- _TASK STATEMENT_
Return each line of the data that follows exactly as it reads.

- _INPUT DATA_
<<<<
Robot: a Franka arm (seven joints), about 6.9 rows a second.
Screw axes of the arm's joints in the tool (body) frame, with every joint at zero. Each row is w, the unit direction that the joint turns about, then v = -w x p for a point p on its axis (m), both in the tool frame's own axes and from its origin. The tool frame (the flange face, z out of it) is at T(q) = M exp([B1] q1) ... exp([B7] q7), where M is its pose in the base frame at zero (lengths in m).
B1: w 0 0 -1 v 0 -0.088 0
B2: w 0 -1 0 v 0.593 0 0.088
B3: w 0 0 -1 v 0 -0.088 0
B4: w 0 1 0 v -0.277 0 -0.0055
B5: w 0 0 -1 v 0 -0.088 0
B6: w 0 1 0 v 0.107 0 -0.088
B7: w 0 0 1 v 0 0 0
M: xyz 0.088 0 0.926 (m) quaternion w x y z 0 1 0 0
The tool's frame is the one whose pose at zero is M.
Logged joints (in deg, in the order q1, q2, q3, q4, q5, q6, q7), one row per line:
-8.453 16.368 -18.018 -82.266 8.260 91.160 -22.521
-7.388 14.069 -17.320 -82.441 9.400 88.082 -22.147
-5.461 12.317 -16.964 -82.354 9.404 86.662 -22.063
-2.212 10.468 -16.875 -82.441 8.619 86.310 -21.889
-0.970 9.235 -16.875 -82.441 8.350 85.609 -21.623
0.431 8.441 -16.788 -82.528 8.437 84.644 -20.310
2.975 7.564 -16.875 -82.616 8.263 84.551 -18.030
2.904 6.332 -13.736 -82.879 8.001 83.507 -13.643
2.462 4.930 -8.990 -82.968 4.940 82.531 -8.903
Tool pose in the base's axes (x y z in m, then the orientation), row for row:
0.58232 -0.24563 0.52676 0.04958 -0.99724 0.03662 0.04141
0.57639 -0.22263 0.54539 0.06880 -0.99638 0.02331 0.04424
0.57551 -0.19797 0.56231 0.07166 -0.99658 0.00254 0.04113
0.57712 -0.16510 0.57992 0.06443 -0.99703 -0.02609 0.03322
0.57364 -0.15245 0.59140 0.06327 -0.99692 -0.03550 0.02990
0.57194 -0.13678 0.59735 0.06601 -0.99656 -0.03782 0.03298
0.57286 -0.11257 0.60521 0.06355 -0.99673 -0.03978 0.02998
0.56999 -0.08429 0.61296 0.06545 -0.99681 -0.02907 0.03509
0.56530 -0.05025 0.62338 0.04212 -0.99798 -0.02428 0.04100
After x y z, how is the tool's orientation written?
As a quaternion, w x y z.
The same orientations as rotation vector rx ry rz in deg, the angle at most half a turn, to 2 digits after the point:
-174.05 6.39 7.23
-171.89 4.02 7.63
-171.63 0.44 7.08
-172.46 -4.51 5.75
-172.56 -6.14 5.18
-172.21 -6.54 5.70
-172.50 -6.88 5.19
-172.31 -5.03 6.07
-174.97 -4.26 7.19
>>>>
- _THE ANSWER_
Robot: a Franka arm (seven joints), about 6.9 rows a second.
Screw axes of the arm's joints in the tool (body) frame, with every joint at zero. Each row is w, the unit direction that the joint turns about, then v = -w x p for a point p on its axis (m), both in the tool frame's own axes and from its origin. The tool frame (the flange face, z out of it) is at T(q) = M exp([B1] q1) ... exp([B7] q7), where M is its pose in the base frame at zero (lengths in m).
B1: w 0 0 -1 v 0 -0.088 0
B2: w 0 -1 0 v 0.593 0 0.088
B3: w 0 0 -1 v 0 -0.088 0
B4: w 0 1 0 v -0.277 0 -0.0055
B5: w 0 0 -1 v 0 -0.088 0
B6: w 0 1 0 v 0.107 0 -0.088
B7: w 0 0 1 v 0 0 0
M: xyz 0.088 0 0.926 (m) quaternion w x y z 0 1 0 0
The tool's frame is the one whose pose at zero is M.
Logged joints (in deg, in the order q1, q2, q3, q4, q5, q6, q7), one row per line:
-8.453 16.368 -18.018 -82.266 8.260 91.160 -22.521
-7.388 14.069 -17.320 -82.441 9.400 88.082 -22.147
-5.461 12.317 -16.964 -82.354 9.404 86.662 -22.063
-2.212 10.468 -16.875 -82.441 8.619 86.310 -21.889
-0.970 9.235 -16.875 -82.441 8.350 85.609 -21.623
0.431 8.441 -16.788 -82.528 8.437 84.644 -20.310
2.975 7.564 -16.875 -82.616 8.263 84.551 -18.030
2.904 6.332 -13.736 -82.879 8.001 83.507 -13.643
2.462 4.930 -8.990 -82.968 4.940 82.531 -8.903
Tool pose in the base's axes (x y z in m, then the orientation), row for row:
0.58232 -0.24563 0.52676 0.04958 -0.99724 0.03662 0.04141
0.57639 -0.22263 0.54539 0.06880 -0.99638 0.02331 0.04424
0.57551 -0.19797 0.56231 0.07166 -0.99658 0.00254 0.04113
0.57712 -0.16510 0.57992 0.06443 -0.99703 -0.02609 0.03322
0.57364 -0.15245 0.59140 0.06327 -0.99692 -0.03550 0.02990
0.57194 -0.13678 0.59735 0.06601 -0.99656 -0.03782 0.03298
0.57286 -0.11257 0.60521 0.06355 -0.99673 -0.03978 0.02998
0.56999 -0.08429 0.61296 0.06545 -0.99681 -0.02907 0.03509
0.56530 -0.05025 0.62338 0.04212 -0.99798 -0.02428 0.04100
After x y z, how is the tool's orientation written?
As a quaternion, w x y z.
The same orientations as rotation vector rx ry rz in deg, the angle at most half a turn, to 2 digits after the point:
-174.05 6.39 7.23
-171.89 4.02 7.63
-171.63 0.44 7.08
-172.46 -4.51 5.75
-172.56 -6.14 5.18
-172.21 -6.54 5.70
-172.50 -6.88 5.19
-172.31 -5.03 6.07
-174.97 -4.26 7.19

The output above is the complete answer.